_Task to complete_. Repeat only the lines running from the beginning of the material through the line that contains "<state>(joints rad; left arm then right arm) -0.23".

_Data for processing_.
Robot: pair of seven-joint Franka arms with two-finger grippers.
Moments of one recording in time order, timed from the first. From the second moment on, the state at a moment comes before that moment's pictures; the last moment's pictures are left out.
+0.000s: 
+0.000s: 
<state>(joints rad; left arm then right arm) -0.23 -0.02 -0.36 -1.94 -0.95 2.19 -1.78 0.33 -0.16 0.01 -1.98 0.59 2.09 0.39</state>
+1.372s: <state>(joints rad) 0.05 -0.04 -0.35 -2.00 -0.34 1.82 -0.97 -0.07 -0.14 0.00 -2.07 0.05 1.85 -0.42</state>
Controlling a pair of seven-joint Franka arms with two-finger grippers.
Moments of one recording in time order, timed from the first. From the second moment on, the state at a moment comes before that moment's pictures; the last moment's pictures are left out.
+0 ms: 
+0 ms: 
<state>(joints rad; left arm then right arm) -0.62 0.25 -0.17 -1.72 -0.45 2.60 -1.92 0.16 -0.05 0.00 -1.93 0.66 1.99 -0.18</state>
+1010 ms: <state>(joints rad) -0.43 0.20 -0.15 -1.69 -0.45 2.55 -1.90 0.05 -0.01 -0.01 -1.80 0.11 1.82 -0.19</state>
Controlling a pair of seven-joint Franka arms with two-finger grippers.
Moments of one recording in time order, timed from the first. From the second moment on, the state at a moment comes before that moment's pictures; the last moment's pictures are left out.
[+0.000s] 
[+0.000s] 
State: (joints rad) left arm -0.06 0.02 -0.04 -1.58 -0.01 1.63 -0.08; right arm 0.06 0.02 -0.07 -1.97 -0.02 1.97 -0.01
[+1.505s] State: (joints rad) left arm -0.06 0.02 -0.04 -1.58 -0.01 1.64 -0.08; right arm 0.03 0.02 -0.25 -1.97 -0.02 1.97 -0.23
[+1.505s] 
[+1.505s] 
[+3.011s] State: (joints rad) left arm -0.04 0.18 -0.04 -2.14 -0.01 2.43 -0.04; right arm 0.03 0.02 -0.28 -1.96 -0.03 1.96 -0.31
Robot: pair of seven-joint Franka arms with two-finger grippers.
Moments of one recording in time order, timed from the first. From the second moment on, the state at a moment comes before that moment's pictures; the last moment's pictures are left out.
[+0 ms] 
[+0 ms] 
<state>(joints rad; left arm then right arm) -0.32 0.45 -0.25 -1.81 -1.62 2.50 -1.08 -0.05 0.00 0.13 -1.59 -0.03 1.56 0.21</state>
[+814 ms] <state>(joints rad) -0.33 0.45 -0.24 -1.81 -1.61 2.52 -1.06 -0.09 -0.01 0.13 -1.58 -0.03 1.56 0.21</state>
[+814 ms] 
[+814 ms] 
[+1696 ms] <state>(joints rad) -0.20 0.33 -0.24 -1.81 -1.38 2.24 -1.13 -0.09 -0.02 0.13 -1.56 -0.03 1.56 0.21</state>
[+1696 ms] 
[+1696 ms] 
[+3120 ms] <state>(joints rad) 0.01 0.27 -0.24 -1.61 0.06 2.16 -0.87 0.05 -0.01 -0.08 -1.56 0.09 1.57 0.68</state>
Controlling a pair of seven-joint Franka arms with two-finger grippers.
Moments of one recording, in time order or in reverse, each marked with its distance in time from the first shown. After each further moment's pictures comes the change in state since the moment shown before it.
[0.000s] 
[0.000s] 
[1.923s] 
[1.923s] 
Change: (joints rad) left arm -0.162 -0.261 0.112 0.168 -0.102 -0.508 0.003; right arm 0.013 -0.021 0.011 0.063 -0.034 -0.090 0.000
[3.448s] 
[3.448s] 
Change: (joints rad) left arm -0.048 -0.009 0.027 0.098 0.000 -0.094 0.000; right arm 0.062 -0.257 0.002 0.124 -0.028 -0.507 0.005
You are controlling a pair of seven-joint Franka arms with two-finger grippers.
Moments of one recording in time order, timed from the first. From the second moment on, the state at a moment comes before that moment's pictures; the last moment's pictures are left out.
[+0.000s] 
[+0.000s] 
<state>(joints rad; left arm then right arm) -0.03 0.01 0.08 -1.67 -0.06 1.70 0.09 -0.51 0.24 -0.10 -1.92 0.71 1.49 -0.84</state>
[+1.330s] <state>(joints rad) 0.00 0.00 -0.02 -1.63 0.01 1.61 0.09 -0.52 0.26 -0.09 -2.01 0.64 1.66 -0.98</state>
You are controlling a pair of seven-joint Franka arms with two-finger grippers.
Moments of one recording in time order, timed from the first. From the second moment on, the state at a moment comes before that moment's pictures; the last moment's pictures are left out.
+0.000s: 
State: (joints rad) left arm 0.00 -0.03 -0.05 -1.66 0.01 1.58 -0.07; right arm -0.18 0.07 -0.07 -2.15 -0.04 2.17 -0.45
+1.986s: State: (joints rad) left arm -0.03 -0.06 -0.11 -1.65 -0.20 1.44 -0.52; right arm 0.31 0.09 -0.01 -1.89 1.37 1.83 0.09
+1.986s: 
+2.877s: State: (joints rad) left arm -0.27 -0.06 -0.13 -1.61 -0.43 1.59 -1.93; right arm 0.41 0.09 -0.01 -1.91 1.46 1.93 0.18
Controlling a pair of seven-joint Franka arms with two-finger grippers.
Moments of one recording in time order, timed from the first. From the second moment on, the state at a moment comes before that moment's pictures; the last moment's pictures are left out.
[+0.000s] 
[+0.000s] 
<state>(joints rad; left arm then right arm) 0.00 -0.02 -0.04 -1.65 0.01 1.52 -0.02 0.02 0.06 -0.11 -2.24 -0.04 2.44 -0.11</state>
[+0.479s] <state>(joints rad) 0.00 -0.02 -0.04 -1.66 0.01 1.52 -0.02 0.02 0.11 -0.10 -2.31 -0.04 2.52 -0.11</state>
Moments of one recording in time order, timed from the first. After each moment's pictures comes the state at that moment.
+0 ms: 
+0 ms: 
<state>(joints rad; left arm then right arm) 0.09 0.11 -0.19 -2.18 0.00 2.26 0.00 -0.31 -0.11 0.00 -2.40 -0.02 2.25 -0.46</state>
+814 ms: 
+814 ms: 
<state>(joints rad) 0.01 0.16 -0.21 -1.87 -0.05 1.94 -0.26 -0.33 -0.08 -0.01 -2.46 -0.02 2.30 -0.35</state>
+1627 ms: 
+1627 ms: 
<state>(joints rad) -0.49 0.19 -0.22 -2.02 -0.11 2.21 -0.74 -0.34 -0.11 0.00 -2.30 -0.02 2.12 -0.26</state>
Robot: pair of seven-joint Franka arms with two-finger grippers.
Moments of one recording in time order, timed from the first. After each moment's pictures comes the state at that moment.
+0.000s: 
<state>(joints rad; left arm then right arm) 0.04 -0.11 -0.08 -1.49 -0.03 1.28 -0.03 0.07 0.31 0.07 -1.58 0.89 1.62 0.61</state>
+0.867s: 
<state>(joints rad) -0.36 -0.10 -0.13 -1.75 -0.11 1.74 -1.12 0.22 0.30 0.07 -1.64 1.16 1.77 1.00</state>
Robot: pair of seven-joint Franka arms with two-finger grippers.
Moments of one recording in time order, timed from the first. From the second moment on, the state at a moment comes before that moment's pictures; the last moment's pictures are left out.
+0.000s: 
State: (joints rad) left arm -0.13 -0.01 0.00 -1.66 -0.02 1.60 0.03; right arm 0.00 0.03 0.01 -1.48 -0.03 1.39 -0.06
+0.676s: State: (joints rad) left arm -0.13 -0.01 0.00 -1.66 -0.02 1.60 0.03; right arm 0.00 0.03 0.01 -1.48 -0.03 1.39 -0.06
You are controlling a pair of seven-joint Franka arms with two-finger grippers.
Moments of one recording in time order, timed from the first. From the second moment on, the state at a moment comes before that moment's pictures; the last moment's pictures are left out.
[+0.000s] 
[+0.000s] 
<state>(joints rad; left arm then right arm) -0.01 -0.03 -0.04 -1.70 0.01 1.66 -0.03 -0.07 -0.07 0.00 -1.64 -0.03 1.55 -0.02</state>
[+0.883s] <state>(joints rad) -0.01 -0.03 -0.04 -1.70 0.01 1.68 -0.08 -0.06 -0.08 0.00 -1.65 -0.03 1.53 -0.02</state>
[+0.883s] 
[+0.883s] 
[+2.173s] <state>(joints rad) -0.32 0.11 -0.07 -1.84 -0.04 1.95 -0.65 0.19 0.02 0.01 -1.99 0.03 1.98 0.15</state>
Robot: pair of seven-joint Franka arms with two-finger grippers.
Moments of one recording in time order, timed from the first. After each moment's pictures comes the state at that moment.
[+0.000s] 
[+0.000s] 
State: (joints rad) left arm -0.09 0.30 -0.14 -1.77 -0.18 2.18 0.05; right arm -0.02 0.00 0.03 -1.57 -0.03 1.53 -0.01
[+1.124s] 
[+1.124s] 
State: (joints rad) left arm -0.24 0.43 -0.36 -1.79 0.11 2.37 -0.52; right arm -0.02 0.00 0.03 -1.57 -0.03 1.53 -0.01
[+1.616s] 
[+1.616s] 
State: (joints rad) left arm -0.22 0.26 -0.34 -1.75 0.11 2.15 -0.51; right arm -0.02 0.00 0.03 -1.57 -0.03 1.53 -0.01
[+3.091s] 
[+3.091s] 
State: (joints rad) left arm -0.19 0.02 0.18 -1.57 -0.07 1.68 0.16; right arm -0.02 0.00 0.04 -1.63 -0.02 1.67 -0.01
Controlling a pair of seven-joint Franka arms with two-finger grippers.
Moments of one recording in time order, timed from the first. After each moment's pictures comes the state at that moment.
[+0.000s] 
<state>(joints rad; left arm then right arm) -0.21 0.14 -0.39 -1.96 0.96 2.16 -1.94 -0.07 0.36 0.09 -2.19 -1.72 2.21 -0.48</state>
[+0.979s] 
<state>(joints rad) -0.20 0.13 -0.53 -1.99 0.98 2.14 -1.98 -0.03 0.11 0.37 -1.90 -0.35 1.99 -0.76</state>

_Response box_.
Robot: pair of seven-joint Franka arms with two-finger grippers.
Moments of one recording in time order, timed from the first. From the second moment on, the state at a moment comes before that moment's pictures; the last moment's pictures are left out.
+0.000s: 
+0.000s: 
<state>(joints rad; left arm then right arm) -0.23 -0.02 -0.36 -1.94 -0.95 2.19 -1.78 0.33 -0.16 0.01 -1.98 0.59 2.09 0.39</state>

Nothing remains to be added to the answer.